De advocaat-generaal heeft in hoger beroep gevorderd verdachte wegens doodslag
te veroordelen tot een gevangenisstraf voor de duur van 12 jaren.
De discussie in hoger beroep heeft zich toegespitst op de vraag of
verdachte bij het doden van zijn echtgenote heeft gehandeld met voorbedachte
raad.
Op verzoek van de verdediging is in hoger beroep nader onderzoek
verricht. Op grond van de uitkomsten van dat nader onderzoek heeft het hof
geoordeeld dat niet met voldoende mate van zekerheid kan worden vastgesteld dat
de echtgenote van verdachte door wurging is overleden.
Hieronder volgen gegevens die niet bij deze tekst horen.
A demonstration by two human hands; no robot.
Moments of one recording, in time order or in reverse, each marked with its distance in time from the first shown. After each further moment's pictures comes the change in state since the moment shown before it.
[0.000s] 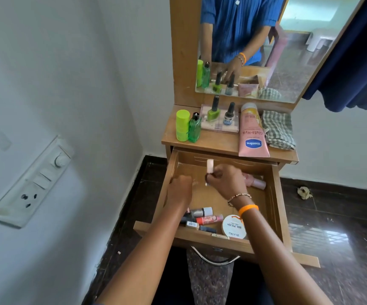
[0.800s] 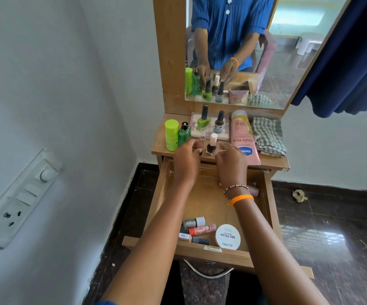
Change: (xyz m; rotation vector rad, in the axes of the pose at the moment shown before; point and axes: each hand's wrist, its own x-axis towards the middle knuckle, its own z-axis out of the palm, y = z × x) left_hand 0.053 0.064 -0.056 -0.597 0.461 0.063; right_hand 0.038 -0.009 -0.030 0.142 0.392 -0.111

Het hof acht gelet op de
bevindingen en conclusies van de deskundigen bewezen dat het slachtoffer is
overleden aan de gevolgen van het geweld dat met de koevoet door verdachte op
haar is uitgeoefend.
Vervolgens is het hof nagegaan of er ander bewijs is
dat verdachte met voorbedachte raad heeft gehandeld. Tijdens de behandeling is
aan de orde geweest of de koevoet vlak voor het feit naast of onder het bed van
het slachtoffer lag zoals verdachte heeft verklaard, of dat verdachte deze
koevoet van tevoren uit de schuur heeft gehaald. Het hof heeft geoordeeld dat,
ook als verdachte de koevoet uit de schuur heeft gehaald, er gelet op de inhoud
van het dossier en de door verdachte ter terechtzitting afgelegde verklaringen
onvoldoende aanwijzingen zijn om te concluderen dat verdachte anders heeft
gehandeld dan op basis van een plotselinge emotie.
Gelet hierop is niet
komen vast te staan dat verdachte zich gedurende enige tijd heeft kunnen beraden
op het te nemen of het genomen besluit om zijn echtgenote van het leven te
beroven (zoals nodig is om van moord te kunnen spreken) en dat hij niet heeft
gehandeld in een ogenblikkelijke gemoedsopwelling. Het hof spreekt verdachte
daarom vrij van moord.
Het hof heeft, mede gelet op de bekennende
verklaring van verdachte, wel wettig en overtuigend bewezen geacht dat de
verdachte zich schuldig heeft gemaakt aan doodslag en heeft hem veroordeeld tot
een gevangenisstraf voor de duur van negen jaar.